■ Required work:
Return each record shown below exactly, with none omitted.

■ Exercise inputs:
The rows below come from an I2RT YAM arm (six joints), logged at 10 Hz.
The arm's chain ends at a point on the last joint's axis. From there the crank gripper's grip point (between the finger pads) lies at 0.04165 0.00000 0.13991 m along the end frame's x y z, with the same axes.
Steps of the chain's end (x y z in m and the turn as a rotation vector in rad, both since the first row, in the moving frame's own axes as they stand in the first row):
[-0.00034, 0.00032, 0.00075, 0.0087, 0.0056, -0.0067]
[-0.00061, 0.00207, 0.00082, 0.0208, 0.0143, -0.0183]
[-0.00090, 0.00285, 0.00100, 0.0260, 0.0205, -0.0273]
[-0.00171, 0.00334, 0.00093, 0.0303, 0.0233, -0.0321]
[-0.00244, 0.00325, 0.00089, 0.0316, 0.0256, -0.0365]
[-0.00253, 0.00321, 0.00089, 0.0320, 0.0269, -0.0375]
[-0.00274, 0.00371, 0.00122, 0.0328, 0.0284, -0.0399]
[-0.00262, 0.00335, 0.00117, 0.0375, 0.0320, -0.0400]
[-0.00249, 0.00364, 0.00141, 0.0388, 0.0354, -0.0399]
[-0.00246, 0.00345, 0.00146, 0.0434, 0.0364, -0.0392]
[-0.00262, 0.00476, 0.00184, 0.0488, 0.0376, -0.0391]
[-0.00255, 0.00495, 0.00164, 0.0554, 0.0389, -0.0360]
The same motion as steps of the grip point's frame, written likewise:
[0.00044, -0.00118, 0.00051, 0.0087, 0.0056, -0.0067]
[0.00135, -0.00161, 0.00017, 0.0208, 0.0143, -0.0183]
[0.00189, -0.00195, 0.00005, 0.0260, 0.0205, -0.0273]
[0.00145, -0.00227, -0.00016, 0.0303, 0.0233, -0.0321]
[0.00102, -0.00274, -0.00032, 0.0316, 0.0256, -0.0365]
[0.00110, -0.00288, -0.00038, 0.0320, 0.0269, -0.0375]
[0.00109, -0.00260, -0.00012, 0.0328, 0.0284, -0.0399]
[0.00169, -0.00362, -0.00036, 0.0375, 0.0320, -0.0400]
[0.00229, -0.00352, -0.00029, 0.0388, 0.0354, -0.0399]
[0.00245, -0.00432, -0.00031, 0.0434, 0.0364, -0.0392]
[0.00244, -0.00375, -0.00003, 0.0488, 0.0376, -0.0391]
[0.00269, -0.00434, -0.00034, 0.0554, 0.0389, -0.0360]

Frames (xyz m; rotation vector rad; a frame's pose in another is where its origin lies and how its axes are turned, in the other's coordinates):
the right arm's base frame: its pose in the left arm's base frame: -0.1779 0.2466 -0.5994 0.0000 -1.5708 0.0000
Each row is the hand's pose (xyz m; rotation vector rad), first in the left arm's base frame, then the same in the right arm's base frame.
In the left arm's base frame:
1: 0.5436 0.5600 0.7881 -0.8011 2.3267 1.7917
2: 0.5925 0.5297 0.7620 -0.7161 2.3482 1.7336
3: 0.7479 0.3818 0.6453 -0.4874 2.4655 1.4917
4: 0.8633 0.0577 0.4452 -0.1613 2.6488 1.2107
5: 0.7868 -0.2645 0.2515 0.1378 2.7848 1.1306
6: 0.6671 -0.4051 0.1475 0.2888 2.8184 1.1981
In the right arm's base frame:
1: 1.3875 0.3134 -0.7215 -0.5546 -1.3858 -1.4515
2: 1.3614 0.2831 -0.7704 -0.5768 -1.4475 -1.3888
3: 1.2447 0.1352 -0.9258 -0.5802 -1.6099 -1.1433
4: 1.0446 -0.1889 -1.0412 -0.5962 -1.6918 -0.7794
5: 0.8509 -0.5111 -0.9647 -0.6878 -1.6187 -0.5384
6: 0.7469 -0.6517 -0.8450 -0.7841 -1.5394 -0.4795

■ Result:
The rows below come from an I2RT YAM arm (six joints), logged at 10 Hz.
The arm's chain ends at a point on the last joint's axis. From there the crank gripper's grip point (between the finger pads) lies at 0.04165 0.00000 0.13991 m along the end frame's x y z, with the same axes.
Steps of the chain's end (x y z in m and the turn as a rotation vector in rad, both since the first row, in the moving frame's own axes as they stand in the first row):
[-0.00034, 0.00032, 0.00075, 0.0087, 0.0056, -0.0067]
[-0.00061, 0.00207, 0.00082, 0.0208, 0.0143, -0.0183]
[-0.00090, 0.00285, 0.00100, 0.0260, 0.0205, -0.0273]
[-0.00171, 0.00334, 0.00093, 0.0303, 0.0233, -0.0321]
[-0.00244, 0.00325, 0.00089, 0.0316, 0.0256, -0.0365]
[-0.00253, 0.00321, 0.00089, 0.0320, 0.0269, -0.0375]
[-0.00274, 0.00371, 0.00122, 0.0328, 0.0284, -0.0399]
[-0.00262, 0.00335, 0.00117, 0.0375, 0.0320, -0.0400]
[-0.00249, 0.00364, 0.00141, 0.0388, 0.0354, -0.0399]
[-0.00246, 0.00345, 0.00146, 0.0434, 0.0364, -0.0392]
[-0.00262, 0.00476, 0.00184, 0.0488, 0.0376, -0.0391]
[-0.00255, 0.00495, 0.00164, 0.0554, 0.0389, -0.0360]
The same motion as steps of the grip point's frame, written likewise:
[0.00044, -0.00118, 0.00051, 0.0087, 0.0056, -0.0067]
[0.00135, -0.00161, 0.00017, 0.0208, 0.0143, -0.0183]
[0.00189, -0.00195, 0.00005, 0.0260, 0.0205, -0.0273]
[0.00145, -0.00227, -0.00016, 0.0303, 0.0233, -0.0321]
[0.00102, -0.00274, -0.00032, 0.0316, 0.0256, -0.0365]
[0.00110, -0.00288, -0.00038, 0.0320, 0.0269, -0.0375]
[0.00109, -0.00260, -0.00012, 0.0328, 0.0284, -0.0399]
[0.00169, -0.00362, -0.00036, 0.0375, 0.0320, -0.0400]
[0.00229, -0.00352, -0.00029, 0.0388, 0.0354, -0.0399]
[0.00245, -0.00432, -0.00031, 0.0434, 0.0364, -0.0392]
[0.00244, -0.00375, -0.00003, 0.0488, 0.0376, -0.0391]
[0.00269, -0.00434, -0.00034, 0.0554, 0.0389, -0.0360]

Frames (xyz m; rotation vector rad; a frame's pose in another is where its origin lies and how its axes are turned, in the other's coordinates):
the right arm's base frame: its pose in the left arm's base frame: -0.1779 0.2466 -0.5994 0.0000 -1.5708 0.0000
Each row is the hand's pose (xyz m; rotation vector rad), first in the left arm's base frame, then the same in the right arm's base frame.
In the left arm's base frame:
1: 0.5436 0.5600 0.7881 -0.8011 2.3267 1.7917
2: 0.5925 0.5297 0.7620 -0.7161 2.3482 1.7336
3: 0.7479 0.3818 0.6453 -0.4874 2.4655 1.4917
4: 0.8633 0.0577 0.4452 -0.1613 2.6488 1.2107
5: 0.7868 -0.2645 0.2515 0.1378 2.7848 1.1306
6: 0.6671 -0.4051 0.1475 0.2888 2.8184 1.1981
In the right arm's base frame:
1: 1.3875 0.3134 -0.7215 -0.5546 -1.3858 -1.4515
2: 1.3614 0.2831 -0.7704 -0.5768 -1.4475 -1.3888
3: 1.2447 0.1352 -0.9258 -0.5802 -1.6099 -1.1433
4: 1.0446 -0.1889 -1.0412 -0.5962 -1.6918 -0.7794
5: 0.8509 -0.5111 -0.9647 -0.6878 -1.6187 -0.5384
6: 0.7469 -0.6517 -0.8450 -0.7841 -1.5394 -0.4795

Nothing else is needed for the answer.